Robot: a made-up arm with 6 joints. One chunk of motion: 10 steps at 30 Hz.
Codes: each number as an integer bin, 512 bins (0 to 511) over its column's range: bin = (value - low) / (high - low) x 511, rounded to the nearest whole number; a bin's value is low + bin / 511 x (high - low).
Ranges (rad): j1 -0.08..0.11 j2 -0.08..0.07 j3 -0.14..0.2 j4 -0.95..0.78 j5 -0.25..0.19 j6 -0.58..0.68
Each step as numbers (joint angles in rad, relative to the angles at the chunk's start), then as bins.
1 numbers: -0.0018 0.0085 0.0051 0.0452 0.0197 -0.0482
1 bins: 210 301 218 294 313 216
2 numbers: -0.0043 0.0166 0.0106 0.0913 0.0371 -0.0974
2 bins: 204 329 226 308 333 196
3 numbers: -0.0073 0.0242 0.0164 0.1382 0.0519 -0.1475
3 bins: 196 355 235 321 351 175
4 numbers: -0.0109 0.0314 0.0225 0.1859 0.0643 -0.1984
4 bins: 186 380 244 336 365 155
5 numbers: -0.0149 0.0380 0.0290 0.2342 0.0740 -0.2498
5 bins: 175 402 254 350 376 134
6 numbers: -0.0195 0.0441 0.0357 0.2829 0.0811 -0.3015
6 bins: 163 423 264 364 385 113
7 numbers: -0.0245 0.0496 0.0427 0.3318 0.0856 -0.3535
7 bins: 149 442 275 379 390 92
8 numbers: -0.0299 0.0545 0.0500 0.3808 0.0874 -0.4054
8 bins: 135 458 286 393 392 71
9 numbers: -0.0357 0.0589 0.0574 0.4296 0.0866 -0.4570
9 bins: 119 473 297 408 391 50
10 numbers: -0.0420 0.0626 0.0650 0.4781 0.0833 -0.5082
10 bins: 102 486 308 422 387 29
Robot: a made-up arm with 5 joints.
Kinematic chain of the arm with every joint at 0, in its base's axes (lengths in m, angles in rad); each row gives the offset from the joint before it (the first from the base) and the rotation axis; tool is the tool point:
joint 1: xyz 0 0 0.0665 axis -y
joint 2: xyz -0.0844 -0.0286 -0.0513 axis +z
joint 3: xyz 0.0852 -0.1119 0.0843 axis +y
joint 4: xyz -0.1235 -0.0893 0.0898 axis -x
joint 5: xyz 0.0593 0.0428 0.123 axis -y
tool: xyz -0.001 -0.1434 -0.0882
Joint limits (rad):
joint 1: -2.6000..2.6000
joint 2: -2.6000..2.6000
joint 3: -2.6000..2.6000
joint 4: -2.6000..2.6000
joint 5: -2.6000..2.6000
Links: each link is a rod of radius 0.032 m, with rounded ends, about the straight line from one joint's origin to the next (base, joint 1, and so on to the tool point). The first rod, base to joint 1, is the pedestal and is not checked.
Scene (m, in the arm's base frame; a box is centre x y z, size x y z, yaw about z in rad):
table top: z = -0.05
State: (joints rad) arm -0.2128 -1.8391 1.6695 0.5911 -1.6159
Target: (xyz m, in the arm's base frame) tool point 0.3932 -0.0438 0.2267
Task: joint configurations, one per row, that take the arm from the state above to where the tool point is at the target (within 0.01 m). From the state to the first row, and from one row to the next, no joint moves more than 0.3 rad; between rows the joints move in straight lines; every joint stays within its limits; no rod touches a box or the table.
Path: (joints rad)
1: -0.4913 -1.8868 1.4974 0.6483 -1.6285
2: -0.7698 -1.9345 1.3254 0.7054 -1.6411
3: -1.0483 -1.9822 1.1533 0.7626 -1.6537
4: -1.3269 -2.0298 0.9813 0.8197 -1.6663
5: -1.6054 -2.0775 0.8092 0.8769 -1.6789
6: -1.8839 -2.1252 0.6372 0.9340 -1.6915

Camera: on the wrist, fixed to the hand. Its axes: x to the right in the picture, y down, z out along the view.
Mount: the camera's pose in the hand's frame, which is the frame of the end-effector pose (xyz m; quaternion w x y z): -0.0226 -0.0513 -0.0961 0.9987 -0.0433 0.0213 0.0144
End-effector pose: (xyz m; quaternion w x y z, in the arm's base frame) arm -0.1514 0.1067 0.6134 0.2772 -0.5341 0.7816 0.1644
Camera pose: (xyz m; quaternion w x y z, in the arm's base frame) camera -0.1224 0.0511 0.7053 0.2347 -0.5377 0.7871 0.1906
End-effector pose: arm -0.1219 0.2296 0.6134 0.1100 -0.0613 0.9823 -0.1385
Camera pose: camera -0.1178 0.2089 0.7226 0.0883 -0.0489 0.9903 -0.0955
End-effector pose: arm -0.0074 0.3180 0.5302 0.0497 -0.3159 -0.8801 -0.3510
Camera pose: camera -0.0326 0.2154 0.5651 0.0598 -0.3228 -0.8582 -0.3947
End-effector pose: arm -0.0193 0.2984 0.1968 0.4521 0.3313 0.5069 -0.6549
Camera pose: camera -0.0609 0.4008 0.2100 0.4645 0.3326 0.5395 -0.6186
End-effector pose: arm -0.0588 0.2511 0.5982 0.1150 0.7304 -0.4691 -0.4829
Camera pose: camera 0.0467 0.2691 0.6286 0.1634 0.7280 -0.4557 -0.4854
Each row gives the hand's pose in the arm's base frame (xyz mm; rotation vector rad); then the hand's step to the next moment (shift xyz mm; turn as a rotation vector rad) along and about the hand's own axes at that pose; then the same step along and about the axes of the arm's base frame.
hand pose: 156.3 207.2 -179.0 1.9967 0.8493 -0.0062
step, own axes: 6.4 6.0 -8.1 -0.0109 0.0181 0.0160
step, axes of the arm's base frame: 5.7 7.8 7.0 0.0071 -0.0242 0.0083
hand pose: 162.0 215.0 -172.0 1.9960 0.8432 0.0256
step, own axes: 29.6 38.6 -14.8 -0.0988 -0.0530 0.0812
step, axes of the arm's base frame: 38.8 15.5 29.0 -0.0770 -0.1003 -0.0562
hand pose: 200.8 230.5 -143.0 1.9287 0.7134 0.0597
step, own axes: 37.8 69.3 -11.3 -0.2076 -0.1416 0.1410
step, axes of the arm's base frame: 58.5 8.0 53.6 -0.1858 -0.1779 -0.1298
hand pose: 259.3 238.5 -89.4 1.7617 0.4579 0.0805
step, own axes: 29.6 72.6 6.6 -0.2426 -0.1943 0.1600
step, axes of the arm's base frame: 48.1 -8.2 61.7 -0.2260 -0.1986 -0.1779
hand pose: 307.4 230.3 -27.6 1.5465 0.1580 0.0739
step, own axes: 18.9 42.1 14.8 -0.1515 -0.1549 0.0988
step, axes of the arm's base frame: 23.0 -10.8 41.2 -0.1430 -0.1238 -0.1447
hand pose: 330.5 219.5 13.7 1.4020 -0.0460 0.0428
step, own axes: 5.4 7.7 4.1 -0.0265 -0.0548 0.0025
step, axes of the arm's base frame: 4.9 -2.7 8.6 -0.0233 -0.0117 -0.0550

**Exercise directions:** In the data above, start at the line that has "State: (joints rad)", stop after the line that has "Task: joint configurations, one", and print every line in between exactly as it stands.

**Solution to the exercise:**
State: (joints rad) arm -0.2128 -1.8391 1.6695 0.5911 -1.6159
Target: (xyz m, in the arm's base frame) tool point 0.3932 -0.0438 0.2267
Task: joint configurations, one per row, that take the arm from the state above to where the tool point is at the target (within 0.01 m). From the state to the first row, and from one row to the next, no joint moves more than 0.3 rad; between rows the joints move in straight lines; every joint stays within its limits; no rod touches a box or the table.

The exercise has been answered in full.